I am reading "The Soul of Tone - Celebrating 60 Years of Fender Amps"

There is a comment that the workers (in the 1950's/1960's) at the Fender factory might have ruined several speakers shipped to them by "over-tightening" during installation.

I didn't know this was possible. Possibly speakers were not as well made/more "fragile" back then?

Hence, the question...

*What are your thoughts/suggestions regarding how tight a speaker should be mounted on the baffle? *

Thanks

Dave


----------



## greco (Jul 15, 2007)

I found this thread...it actually quite funny...worth the read, for the info and for the laugh.

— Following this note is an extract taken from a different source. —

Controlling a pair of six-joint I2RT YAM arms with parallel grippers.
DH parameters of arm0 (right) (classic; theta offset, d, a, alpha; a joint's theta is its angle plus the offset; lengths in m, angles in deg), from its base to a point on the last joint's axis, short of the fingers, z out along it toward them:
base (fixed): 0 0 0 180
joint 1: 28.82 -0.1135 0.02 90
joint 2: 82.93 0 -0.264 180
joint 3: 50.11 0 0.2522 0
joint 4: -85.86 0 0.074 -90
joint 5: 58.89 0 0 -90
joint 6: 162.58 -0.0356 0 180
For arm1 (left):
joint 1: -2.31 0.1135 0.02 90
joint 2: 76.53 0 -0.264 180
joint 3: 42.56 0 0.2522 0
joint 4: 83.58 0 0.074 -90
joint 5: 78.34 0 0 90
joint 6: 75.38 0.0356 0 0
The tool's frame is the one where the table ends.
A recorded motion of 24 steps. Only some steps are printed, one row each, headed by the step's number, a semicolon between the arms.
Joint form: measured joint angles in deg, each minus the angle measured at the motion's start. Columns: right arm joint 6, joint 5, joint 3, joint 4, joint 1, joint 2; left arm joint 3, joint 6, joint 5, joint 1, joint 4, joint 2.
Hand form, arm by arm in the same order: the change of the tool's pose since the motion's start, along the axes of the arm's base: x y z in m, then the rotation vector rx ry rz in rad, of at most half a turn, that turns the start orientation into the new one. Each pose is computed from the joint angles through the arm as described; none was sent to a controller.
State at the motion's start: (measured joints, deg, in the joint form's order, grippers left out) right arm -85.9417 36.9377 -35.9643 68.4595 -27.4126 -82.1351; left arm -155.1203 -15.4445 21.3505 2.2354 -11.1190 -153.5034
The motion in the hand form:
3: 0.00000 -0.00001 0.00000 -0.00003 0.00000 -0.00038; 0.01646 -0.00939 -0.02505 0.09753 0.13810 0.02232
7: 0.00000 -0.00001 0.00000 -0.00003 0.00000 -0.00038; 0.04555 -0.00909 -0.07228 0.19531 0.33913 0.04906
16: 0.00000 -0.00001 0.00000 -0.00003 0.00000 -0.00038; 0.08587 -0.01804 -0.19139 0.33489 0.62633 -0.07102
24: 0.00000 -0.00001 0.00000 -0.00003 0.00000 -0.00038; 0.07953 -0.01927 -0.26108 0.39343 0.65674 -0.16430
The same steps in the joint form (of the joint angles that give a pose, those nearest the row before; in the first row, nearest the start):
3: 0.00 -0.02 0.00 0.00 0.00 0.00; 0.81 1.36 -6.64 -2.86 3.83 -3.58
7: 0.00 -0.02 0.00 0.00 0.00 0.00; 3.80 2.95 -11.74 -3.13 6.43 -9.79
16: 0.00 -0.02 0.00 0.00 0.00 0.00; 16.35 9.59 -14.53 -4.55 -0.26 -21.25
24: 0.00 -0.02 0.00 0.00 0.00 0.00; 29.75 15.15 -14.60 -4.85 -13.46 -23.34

mounting a speaker - how tight the nuts ? - Telecaster Guitar Forum

I found this also:

*Speaker Maintenance in Your Guitar Amp*

An overlooked component that needs to be maintained in guitar amplifiers is the speaker. We often take them for granted. They are either installed by the manufacturer or by the guitarist retrofitting a specific model for his or her personal tone. Speakers fall into the “set ‘em and forget ‘em” mindset. However speakers can become loose form transporting your amp from gigs to studios and back home again. Another contributing factor is the vibration from use. If your amp is being used weekly for gigs and sessions you should check the mounting nuts or bolts periodically, about every 6 months. A loose speaker or speakers can sound terrible and mimic other conditions that may lead you to believe that you need an expensive repair. By checking them you can save a trip to your tech and this is something you can fix yourself. First check to see that you still have all mounting nuts or bolts! In extreme cases the mounting hardware can become loose and actually fall off! When tightening your speakers do not over-tighten them. *Tighten down the nut or bolt until it is snug and then crank it about another 1/2 of a turn. The tool you are using to tighten the nut or bolt should feel like it is tight but not maxed out.* Another helpful tip is to make sure that you have either kep nuts or star washers. They help the nut or bolt from becoming loose.

Cheers

Dave


----------



## Big_Daddy (Apr 2, 2009)

greco said:


> I found this thread...it actually quite funny...worth the read, for the info and for the laugh.
> 
> mounting a speaker - how tight the nuts ? - Telecaster Guitar Forum
> 
> ...


Good post, lol. Seriously tho, I usually tighten the nuts handtight and then torque them another half to full turn with a wrench. Seems to keep them tight that way.


----------